### ACTIVITY
Return each line of the records below that contains the word "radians".

### SUPPLIED RECORDS
——————

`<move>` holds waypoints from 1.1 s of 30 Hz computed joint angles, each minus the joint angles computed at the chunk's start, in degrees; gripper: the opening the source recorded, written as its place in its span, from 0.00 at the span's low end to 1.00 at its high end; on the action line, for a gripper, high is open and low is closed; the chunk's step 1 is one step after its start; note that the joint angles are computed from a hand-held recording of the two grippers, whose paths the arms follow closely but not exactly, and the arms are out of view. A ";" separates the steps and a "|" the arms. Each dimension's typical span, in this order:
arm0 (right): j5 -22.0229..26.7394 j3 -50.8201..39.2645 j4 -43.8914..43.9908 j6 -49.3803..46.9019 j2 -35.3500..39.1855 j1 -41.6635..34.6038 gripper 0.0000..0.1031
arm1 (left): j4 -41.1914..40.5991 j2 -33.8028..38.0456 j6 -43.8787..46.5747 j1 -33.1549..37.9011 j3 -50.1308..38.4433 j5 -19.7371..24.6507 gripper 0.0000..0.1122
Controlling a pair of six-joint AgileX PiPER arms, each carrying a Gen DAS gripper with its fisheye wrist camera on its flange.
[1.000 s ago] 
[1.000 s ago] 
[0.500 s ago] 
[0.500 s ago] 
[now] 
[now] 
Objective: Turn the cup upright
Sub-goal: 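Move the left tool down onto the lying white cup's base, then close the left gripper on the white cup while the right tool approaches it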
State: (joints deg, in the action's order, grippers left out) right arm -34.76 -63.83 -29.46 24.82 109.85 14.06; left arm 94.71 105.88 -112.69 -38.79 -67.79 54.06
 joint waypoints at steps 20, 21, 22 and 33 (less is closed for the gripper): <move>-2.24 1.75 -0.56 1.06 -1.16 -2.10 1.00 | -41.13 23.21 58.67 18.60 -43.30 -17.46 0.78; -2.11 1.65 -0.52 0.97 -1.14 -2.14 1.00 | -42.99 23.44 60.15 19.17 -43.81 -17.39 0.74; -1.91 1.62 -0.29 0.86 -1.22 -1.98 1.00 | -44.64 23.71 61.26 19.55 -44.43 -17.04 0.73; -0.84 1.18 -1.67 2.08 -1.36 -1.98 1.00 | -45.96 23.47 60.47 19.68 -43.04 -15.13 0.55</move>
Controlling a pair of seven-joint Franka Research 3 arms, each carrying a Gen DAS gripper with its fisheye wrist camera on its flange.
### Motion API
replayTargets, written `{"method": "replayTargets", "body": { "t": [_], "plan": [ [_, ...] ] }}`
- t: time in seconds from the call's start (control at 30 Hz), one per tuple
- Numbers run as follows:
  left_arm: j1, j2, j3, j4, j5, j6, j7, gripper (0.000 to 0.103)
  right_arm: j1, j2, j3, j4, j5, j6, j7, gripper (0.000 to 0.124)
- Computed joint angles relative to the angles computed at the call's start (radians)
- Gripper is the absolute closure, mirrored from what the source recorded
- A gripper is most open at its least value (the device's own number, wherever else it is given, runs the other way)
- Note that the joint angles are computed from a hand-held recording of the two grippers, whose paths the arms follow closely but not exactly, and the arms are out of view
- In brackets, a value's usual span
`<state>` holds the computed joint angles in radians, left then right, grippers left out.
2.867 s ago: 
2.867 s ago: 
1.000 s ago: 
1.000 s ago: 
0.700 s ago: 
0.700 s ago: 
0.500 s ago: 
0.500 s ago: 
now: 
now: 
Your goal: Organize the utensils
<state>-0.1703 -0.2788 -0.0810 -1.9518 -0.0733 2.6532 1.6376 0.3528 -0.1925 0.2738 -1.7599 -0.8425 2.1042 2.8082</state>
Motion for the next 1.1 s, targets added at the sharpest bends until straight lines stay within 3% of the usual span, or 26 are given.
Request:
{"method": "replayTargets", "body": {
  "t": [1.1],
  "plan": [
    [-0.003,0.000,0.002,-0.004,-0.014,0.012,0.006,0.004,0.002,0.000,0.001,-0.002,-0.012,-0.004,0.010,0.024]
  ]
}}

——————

### WRITTEN SOLUTION
- Computed joint angles relative to the angles computed at the call's start (radians)
`<state>` holds the computed joint angles in radians, left then right, grippers left out.

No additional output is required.